Governments also have a role to play in how victims of cybersecurity breaches are perceived, he said, noting that shaming victims would discourage companies from coming forward. An “environment of understanding” for those who would comply would speed resolution in the event of a security incident, he added.
Asked about his priorities for the future, Ramakrishna again highlighted SolarWinds’ significant investment to drive its expansion plans in Asia-Pacific, which he believes could be its fastest growing region.
He declined to detail the provider’s growth and investments by region, but said it had recently established offices in South Korea and expanded its presence in Japan as well as Asean and ANZ.
In its first-quarter 2022 earnings report last week, SolarWinds said revenue of $177 million, up 2% year-over-year.
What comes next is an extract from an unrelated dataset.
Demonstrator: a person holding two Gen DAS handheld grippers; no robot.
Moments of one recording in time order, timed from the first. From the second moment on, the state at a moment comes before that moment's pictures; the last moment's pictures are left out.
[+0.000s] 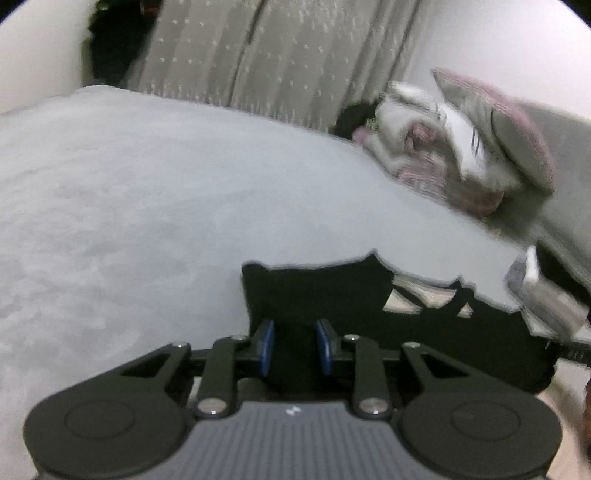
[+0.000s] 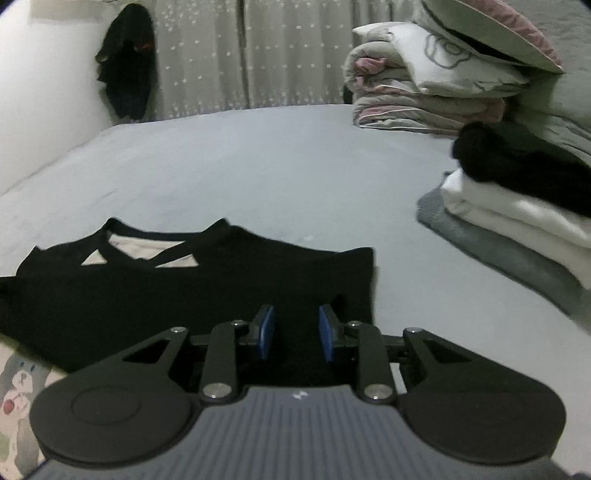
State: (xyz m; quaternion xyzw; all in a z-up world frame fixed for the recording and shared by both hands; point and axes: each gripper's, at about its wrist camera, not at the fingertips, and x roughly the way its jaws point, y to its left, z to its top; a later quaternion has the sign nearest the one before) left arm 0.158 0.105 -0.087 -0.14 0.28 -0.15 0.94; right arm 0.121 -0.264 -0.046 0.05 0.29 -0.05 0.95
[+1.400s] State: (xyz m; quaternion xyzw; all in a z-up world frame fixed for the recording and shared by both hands) left arm 0.102 0.110 -0.088 0.05 0.29 -0.23 0.93; right arm 0.076 -0.284 -0.037 0.06 0.31 -0.04 0.95
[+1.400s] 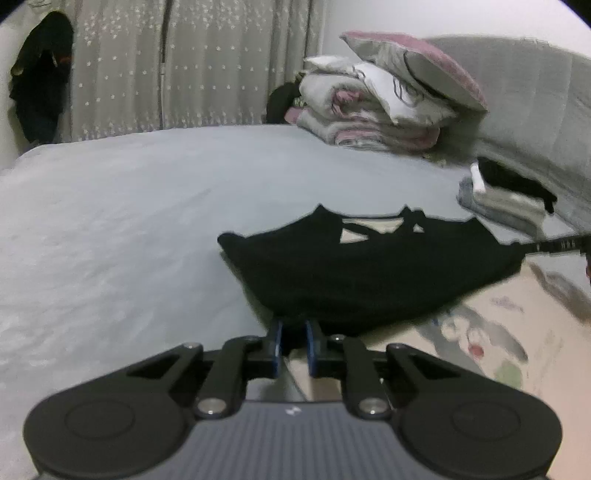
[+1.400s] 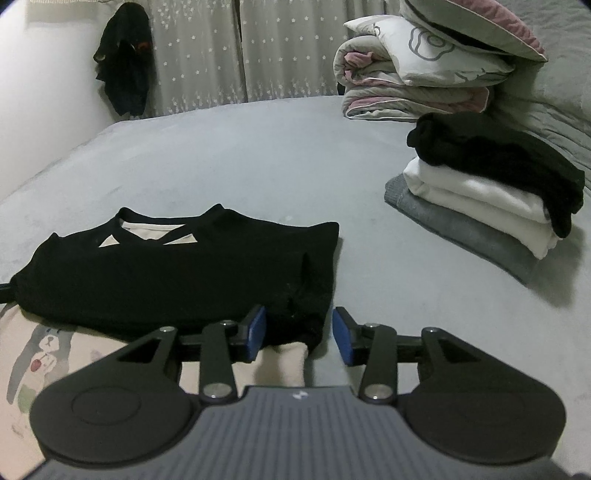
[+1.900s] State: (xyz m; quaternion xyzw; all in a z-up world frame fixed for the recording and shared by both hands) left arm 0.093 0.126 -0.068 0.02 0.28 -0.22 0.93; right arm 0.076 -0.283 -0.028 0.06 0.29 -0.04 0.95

Subscription revenue grew 37% year-over-year to $38.7 million, with adjusted EBITDA of $69 million. For the year, it forecast revenue of between $730 million and $750 million, with annual growth of between 2% and 4%.
According to Ramakrishna, the provider’s customer renewal rates before the breach had hovered in the low to mid-90s, but dropped to the 80s in 2021 following the December 2020 cyber incident. 91% in the first quarter of this year, he said.